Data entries
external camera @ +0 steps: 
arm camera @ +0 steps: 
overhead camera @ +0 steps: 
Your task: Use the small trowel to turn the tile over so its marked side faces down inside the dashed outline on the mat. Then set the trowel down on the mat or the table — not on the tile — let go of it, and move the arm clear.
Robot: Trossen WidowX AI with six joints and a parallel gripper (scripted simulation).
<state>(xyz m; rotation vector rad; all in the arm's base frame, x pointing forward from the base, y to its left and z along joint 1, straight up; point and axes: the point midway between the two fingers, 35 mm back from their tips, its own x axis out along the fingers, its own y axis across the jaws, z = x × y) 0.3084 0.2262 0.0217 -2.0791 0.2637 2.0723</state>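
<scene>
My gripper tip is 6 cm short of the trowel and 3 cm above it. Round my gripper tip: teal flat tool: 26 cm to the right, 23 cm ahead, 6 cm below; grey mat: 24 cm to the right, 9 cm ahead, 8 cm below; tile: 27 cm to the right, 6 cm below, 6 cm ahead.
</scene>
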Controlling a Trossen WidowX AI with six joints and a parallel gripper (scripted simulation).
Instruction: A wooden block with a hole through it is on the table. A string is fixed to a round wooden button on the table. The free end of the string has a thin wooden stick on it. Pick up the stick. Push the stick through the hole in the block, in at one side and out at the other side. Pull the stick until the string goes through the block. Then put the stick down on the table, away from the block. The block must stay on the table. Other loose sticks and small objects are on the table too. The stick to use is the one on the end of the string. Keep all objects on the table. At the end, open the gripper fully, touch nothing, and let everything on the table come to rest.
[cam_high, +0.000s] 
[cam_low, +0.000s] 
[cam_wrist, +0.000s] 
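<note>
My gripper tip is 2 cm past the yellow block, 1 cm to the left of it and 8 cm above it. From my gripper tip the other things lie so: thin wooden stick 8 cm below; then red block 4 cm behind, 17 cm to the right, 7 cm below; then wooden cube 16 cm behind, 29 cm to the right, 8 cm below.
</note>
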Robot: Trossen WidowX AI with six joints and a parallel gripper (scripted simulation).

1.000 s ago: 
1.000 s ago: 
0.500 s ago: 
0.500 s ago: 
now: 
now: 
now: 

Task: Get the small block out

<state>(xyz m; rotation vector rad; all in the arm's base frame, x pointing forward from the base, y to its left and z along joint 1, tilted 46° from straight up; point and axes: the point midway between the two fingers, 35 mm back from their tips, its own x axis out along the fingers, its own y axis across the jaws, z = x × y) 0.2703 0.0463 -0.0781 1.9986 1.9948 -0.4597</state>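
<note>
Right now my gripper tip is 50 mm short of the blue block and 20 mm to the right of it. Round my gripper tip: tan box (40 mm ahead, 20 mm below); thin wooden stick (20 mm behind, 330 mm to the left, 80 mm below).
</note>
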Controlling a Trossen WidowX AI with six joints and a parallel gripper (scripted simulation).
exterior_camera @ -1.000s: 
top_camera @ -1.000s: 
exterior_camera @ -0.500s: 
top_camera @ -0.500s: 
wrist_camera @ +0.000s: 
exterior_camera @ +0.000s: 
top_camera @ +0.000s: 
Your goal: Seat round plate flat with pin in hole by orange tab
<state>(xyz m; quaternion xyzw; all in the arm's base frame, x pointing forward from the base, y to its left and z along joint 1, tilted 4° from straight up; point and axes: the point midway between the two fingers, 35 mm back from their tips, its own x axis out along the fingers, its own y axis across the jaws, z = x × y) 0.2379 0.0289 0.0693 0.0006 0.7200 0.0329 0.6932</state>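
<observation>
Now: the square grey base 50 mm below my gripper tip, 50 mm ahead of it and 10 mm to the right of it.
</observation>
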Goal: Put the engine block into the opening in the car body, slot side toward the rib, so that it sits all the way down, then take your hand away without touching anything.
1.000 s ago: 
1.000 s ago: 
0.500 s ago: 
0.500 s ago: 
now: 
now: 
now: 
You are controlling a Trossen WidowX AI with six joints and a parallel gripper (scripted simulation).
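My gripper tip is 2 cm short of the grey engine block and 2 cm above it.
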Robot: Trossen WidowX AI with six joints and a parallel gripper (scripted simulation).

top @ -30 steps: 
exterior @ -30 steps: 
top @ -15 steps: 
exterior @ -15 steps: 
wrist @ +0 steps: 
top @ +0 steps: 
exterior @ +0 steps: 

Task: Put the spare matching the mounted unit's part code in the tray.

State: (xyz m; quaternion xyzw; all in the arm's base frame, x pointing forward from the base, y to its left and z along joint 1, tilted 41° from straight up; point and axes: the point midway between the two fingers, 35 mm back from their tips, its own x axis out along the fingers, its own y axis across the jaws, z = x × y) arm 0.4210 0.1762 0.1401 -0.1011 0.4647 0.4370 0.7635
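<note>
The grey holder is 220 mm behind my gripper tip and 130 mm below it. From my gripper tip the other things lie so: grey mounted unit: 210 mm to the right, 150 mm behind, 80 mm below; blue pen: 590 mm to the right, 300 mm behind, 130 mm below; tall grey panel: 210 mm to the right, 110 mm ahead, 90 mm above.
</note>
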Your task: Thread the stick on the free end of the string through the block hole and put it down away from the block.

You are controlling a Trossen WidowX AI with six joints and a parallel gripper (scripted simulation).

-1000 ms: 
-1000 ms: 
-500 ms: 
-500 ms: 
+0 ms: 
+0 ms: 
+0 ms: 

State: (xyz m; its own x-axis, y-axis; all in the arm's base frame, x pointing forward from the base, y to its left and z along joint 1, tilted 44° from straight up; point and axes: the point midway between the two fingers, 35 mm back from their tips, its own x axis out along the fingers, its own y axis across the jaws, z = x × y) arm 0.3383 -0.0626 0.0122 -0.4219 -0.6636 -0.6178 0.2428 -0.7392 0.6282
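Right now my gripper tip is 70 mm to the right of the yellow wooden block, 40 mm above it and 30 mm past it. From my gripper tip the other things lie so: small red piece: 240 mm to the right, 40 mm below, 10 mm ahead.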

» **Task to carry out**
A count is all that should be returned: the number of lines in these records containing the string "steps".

» **Answer space**
10